Imagine an AI tutor that knows exactly what you understand, what you don’t, and can challenge you just right – not too hard, not too easy. Such a tutor accelerates learning by probing your world model and guiding you through the optimal path for growth. That level of personalized education is still beyond today’s AI, but it’s the direction many experts believe fundamental.
Building this future requires not just better models but better structures for teaching technical and scientific knowledge. It means untangling complex ideas into simple ramps of understanding, much like physics teaches us to abstract and model phenomena by identifying key forces and ignoring noise at first.
“Education is the very hard technical process of building ramps to knowledge—every step depending on the previous, designed for steady progress without getting stuck.”
The hope isn’t just to build smarter machines, but to create environments where humans can unlock their full potential.
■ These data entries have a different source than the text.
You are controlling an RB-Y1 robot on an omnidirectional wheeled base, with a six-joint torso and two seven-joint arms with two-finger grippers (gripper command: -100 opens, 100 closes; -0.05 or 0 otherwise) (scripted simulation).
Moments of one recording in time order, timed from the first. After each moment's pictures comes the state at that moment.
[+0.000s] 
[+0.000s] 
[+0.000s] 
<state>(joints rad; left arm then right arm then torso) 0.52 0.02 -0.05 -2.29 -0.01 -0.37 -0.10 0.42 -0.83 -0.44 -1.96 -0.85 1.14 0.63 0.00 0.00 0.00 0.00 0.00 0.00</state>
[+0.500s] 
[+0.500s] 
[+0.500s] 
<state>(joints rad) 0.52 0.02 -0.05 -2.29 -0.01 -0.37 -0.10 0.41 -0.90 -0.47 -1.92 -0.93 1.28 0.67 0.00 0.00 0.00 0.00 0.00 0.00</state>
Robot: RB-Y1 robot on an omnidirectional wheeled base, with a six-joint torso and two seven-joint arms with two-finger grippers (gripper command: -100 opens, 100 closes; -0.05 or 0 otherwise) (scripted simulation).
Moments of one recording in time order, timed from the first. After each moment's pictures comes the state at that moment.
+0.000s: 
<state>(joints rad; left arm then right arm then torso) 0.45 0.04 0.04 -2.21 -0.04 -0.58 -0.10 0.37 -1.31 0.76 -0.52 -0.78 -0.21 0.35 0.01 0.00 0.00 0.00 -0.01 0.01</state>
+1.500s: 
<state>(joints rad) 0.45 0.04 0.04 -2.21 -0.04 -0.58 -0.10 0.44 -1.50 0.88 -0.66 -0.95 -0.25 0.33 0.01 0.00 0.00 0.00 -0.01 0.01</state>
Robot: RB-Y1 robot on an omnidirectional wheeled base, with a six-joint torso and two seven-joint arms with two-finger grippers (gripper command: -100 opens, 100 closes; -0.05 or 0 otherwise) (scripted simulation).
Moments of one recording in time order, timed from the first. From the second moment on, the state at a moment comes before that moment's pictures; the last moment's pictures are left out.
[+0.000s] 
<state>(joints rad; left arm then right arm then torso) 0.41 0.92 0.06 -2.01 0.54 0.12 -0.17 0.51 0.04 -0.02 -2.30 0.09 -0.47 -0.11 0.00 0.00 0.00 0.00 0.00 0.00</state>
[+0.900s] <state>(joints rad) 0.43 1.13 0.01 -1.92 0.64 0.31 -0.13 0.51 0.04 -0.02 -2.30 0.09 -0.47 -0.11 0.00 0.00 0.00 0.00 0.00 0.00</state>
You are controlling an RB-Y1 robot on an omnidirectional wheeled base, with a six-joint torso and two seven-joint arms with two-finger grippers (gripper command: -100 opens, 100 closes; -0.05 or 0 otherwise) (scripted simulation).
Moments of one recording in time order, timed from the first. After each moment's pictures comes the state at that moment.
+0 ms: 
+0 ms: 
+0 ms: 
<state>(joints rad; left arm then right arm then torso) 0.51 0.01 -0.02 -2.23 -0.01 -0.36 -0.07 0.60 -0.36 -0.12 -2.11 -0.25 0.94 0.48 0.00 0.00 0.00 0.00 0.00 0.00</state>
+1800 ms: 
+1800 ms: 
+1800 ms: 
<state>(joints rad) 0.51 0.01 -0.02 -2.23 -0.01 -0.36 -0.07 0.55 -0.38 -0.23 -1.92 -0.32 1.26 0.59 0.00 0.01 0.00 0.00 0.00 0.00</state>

With great AI tutors, anyone could master languages, technical fields, or creative arts with ease and joy, transforming education into something as natural and appealing as going to the gym.
Ultimately, the goal is to ensure that as AI progresses, humans remain empowered, intellectually vibrant, and ready to steer the future rather than be sidelined by it.
Key takeaways from the AI journey so far and ahead
- Reinforcement learning is noisy and inefficient, broadly broadcasting a single reward over a long action sequence — far from how humans learn.
- AI agents won’t master full autonomy quickly. Over the coming decade, agents will slowly gain memory, multimodal perception, and continual learning capabilities.
- Current AI models memorize too much and reflect too little. They lack mechanisms akin to human reflection, dreaming, and cultural knowledge accumulation.
- Education is a critical bridge to AI and human empowerment. Personalized tutoring systems matching human-level understanding may unlock unprecedented learning acceleration.
- Scaling AI is a multi-dimensional challenge. Progress depends simultaneously on better data, hardware, algorithms, and software systems.
This layered perspective reminds us that while AI is advancing at an incredible clip, the path to true, general intelligence is a marathon, not a sprint. The interplay of technology, cognition, and education will shape whether AI serves as a catalyst for human potential or becomes a distant ghost in the machine.
If you’re passionate about the real story behind AI’s future, it’s worth stepping past the hype to appreciate the nuances, challenges, and immense promise ahead.